We are receiving documents created in many external systems which we convect to PDF before loading into our central document store. This has worked fine in most cases except for the latest source which is providing documents in XHTML format where blocks of justified text are going a tad squiffy.
In the example attached is a test example of an original document we receive from this system, how it is displayed to the users in IE/Chrome when they view it in the source system and a PDF that was created using Aspose Words.
As you can see in the PDF the individual lines under “Diagnosis” are fully justiying which we wouldn’t expect being single lines and the last line of the paragraph below them is also justifying across the page where we would expect.
Thank you in advance for any assistance you can provide.
SanitisedExample.zip (351.2 KB)
Thanks for your inquiry. We have tested the scenario and noticed the reported issue. We have logged a ticket WORDSNET-15597 in our issue tracking system for further investigation and rectification. We will notify you as soon as it is resolved.

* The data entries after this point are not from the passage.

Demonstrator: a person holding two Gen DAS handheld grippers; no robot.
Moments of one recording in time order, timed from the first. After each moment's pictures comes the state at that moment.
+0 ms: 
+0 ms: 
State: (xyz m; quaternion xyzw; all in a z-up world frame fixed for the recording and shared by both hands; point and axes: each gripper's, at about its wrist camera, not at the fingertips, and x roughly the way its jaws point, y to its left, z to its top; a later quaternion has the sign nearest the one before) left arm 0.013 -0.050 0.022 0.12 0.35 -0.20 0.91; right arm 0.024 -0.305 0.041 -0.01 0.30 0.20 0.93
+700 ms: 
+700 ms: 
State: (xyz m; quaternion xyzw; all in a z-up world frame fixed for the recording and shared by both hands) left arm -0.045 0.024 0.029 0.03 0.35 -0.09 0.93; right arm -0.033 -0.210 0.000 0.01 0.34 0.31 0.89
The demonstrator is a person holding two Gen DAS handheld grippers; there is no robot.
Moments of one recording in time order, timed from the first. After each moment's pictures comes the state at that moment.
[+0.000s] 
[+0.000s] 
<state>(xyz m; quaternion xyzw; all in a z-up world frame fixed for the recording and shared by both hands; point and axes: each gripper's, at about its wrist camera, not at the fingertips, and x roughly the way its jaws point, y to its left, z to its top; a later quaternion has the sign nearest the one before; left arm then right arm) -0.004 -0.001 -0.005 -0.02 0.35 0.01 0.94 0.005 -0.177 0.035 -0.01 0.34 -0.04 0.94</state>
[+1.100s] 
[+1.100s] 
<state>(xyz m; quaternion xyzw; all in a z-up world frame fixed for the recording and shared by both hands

We are sorry for the inconvenience.
Thanks for your patience. We have investigated the issue and found Text is justified differently in HTML and MS Word in case it contains line breaks (br). In HTML lines of such text look left-aligned but MS Word expands them to fill the whole line.
MS Word’s behavior can be changed. If we set Document.CompatibilityOptions.DoNotExpandShiftReturn to true, MS Word will not expand lines that end with a line break. As a workaround, you can set this option manually after the document is imported from HTML as following. Hopefully it will help you to resolve the issue.
Document doc = new Document("SanitisedExample.xhtml");
doc.CompatibilityOptions.DoNotExpandShiftReturn = true;
The issues you have found earlier (filed as WORDSNET-15597) have been fixed in this Aspose.Words for .NET 17.9 update and this Aspose.Words for Java 17.9 update.